Sony F900 (uses HDCAM in it's camcorder). It's an 8 bit, 4:2:2, 1920x1080 output (even though the tape format stores it as 1440x1080, so you lose some resolution, and it's also compressed with JPEG like compression). The camera is capable of 10 bit 4:2:2 1920x1080 at 23.976, 24, 25, 29.97, and 30 progressive frames per second, or 50 or 59.94 fields per second. Very versatile.
(Sony HDCAM SR (recommended for Sony F900, F950, Thomson Viper, and similar high end cameras) tape format can capture all 1920x1080 pixels output by the Sony F900 and F950 cameras, as well as the Thomson Viper 1920x1080 10 bit 4:2:2 and 4:4:4 output.)
Sony F950 is an updated version of the F900, with no built in tape recorder, but it can do dual link HD-SDI, which allows for true RGB, 4:4:4 output.
Beyond this level, I'm not sure which camera is truly "better" in terms of image quality, so I'm leaving it open.

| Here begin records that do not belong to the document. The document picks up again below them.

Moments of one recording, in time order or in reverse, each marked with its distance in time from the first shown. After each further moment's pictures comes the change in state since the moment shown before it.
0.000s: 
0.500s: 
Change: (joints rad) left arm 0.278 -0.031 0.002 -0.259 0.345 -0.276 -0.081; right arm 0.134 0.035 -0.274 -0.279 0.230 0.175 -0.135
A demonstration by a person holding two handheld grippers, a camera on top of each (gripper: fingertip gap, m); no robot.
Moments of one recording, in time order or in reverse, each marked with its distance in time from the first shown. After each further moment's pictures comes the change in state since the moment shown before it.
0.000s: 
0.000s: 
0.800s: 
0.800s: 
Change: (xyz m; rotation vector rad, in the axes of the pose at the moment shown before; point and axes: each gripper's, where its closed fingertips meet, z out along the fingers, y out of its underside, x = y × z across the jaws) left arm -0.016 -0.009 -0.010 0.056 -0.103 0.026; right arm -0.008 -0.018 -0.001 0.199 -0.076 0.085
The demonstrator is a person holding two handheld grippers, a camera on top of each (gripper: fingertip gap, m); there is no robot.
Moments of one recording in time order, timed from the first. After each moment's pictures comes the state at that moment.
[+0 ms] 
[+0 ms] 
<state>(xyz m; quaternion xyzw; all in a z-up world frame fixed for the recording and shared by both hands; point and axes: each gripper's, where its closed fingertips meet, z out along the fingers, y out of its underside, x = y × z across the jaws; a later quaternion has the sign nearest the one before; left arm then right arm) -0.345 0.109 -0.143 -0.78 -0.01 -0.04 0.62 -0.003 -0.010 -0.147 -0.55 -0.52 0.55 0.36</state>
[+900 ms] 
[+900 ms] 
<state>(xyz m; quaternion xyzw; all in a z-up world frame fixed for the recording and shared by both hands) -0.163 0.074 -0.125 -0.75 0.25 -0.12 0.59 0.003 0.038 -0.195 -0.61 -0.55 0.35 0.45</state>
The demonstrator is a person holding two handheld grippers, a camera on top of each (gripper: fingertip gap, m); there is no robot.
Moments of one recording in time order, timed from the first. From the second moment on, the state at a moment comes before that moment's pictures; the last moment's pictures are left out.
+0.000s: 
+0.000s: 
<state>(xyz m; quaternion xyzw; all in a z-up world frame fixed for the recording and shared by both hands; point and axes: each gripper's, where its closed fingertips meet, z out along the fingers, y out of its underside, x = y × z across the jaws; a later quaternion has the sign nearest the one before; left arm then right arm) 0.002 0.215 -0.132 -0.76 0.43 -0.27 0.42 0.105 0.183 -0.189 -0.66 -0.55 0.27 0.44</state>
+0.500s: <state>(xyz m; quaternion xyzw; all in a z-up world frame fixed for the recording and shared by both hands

Thomson makes the Viper camera, which can do either 4:2:2 linear, 4:2:2 log, or 4:4:4 log (I think I've got that right, don't hold me to it on the 4:2:2 log). Shooting log allows for another stop or two of exposure if I recall my conversation with Geoff correctly.
Panavison has their new Genesis camera, rental only, it's built from ground up as a film shooter's camera that outputs HD. Read the blog entry (do a search) for more info. Nice, nice camera from what I've read so far.
The Dalsa Origin can shoot 4K resolution (4096x3072) at 10 bit (or better? gotta check notes, sorry, is late on Friday now). It can shoot 4K and downsamle to 2K (possibly HD 1920x1080 as well). But I here it's a pain to shoot with, not shooter friendly, has to capture to a big heavy hard drive array.
Kinetta is working on camera that should be very cool.
ARRI is working on their version of an HD (and higher) resolution digital camera.
So that's a quicky rundown. Hope to see you at the panel, or at least hope you were there and got something useful out of it.